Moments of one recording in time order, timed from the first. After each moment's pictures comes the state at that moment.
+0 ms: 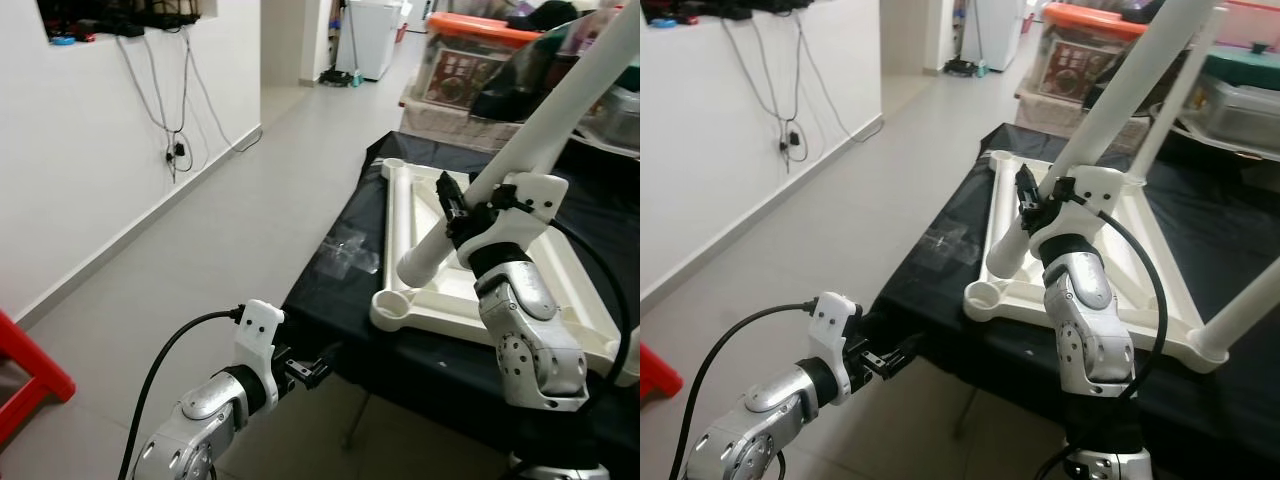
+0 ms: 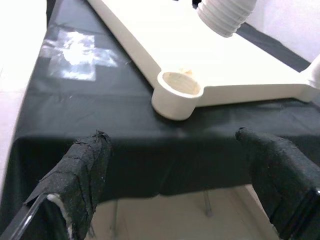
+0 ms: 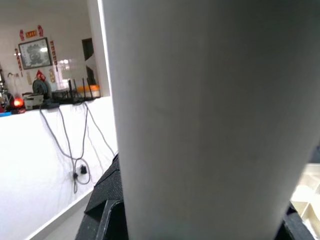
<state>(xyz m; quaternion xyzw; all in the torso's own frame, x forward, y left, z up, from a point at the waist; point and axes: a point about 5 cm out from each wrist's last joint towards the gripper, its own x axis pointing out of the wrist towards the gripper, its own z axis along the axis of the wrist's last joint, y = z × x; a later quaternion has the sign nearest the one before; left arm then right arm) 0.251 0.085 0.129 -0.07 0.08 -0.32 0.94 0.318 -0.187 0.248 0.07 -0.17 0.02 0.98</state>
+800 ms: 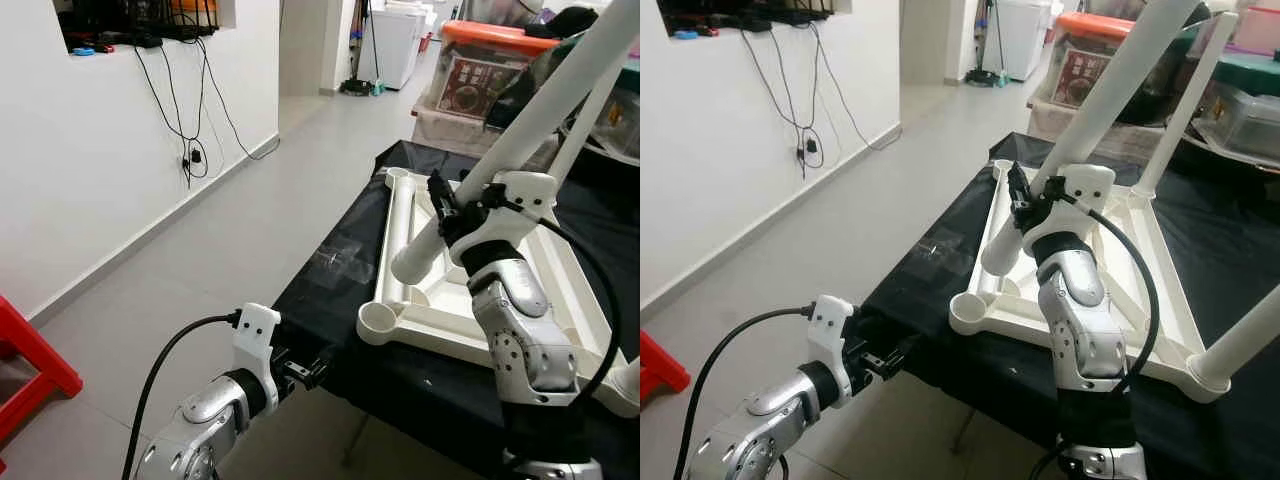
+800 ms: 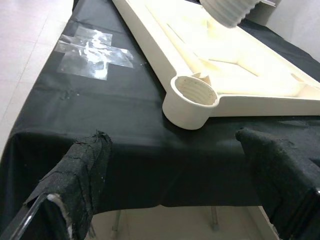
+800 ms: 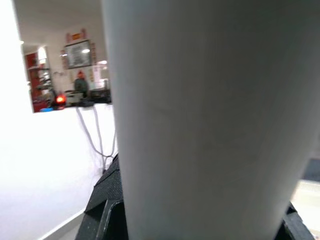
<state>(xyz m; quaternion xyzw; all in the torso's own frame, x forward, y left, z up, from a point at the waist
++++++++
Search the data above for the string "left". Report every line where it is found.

ANSWER:
<state>(xyz m; quaternion xyzw; all in the torso's own frame, x forward, y left, z up, from a point at the waist; point and axes: a point about 5 cm out from each wrist's last joint towards the gripper, its own x axis pointing out of the wrist towards the gripper, its own z axis along the axis of the wrist's last joint, y = z × x; a later quaternion has the sign nearest the one before; left arm then right arm) 0.251 0.085 0.129 -0.07 0.08 -0.32 0.94 0.318 -0.187 0.248 0.07 -0.17 0.02 0.98</state>
<state>(xyz m; quaternion xyzw; all in the torso's own frame, x forward, y left, z up, from a point at the waist

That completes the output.